I wish none of this were happening to me, obviously, but it's pretty interesting. The lymphatic system acts like a little storm sewer system in the body, separately from but in coordination with the blood circulatory system. Cancer cells travel to lymph nodes, and accumulate there. That's what they found. The cancer is metastatic, which means the cells are coming from a primary cancer somewhere else.
So the next step, of which I'm in the middle,* is to find the primary cancer. The first step was a PET scan.
PET scans are one of these jobs where you lie down on a tray and they move your body in and out of a tube. Fine, but they take a while and I was desperate for reading material. I resolved to memorize great speeches or great poetry so I can reel them out at future such times. As it was, I tried making lists, the first being a list of old girlfriends. I told this to the techies who run the machine and they loved it. (I wish their lives, by the way, on nobody.)
Yesterday we** met with a radiation oncologist, who tells you what to expect, generally, from the radiation treatments that are almost surely ahead. He gave us a first report on the PET scan and it sounded good. No evident cancer outside the head and neck. Something may going on with the right side, in an epiglottic fold***, but it may not be what they are looking for. All of this is pretty consistent with the better-case predictions I had heard.

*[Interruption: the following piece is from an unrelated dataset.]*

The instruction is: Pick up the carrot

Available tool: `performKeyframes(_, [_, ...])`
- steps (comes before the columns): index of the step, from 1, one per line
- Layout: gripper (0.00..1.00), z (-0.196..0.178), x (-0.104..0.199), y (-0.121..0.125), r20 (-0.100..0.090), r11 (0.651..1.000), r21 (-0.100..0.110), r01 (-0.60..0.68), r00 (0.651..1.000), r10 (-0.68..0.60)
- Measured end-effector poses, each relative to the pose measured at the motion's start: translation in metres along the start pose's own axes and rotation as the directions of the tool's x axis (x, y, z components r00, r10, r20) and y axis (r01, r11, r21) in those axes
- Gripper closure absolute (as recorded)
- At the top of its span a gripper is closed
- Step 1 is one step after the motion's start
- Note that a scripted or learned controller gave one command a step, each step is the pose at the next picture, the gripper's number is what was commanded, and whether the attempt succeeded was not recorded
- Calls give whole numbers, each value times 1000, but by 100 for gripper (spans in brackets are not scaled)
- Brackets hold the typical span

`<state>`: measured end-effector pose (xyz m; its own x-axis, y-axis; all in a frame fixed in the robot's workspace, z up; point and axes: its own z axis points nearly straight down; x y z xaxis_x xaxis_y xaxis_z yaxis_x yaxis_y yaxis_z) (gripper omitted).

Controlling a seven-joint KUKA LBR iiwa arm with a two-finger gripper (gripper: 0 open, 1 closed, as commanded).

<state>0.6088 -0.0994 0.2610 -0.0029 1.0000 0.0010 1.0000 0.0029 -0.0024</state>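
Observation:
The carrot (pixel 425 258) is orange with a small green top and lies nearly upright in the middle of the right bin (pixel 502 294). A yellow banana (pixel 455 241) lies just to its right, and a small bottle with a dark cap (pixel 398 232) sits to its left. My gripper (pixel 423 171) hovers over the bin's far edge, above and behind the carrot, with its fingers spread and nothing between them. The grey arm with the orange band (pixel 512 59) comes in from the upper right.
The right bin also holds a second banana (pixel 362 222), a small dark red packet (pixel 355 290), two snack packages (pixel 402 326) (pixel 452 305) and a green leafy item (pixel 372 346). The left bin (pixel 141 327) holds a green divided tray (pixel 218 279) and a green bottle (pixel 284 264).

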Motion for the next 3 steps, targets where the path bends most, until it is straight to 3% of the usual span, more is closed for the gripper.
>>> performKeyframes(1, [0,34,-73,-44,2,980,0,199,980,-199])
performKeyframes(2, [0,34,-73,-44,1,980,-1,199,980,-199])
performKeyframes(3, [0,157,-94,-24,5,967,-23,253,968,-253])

Now on to the decision to move from the suburban hospital where all this has taken place so far, to a city teaching hospital, which is what practically everyone says to do. In particular, move to the Siteman Cancer Center at Barnes, which does indeed sound like a first-class place. I don't know the pros and cons. Why wouldn't everyone do this? Cost? Doubtful, I don't think the teaching hospitals are any more expensive for those of us who are insured. (And they are more likely to take on the uninsured.) Suburbitis? (You know, too many black folks in the waiting rooms at those big downtown hospitals...) Maybe, but that's not me. The doctors? My guy at Suburb Hospital, which itself has a terrific reputation, said it is comprised mainly of docs from Barnes (Washington University, actually) who don't want to teach. So they play more golf? OK, fine, but to me... unimportant.
********************************************************************************
* Up with this I will not put! - WC
** "We" ain't royal. We is me and Mrs. Strays.
*** The Epliglottic Fold sounds, to me, like a place where Jabba the Hutt might hang out.